To develop infrastructure, Chesson also encouraged various professionals—tailors, washermen, butchers, vegetable vendors, building contractors—to settle in Panchgani. The area below the market was allotted to them and is now known as Gauthan. He is credited with planting plant species from the Western world in Panchgani, including the silver oak and poinsettia, which have flourished in Panchgani ever since. Chesson is buried in the graveyard of St. Peter’s Church.
In the 19th century, various communities started many schools and Panchgani began to flourish as an educational town. In the 1890s, Kimmins High School for European boys and girls was started. In 1902 the boys’ section separated to become the European Boys’ High School, now known as St. Peter’s School, Panchgani, and Kimmins became an exclusive girls’ school.
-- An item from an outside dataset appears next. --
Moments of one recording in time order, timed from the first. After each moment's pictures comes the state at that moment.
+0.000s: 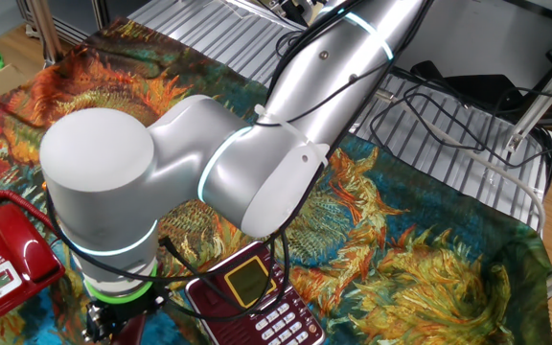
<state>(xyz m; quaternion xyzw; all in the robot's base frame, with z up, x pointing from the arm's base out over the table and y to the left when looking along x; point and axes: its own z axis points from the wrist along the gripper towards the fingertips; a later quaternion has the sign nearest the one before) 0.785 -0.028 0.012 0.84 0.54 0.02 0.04</state>
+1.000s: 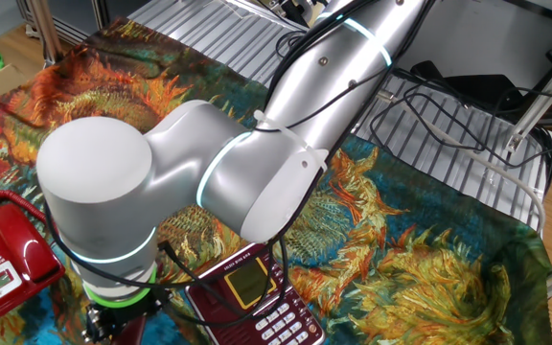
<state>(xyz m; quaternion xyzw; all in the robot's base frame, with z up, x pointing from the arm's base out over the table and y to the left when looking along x) 0.784 -0.029 0.010 0.85 0.53 0.01 0.04</state>
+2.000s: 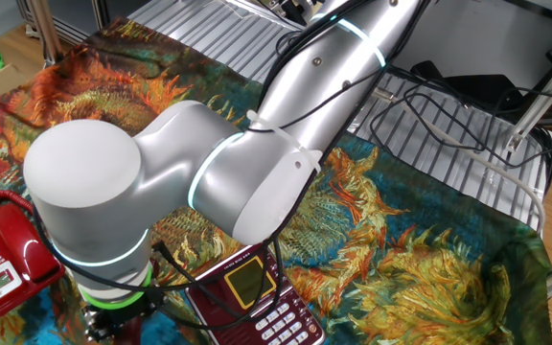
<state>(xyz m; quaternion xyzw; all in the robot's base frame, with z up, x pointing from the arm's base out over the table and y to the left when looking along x) 0.786 -0.030 0.012 0.84 0.54 0.01 0.03</state>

In 1895, a Roman Catholic order of nuns known as the “Daughters of the Cross” started St. Joseph’s Convent School, Panchgani. All three boarding schools were modeled on the English public schools of the time and were affiliated with Cambridge University.
Shortly thereafter, other communities started their own schools. These schools were affiliated to the matriculation examination of Bombay Presidency. The first of these schools became the Parsi School, later the Bilimoria School. The Muslim School became Union High School and is now known as Anjuman-e-Islam School. Both these schools were built on the lines of English public schools. Hindu High School was started, now known as Sanjeevan Vidyalaya. It was built on the lines of Rabindranath Tagore’s Santiniketan.
There is a volcanic plateau above the five hills surrounding Panchgani. These plateaus, alternatively known as “table lands”, are a part of the Deccan Plateau, and were created by pressure between the Earth’s plates. The region has high seismic activity, with its epicenter near Koynanagar where the Koynanagar Dam and a hydroelectric power plant have been built. The temperature in Panchgani is around 12 °C during winter and sometimes reaches 34 °C during summer.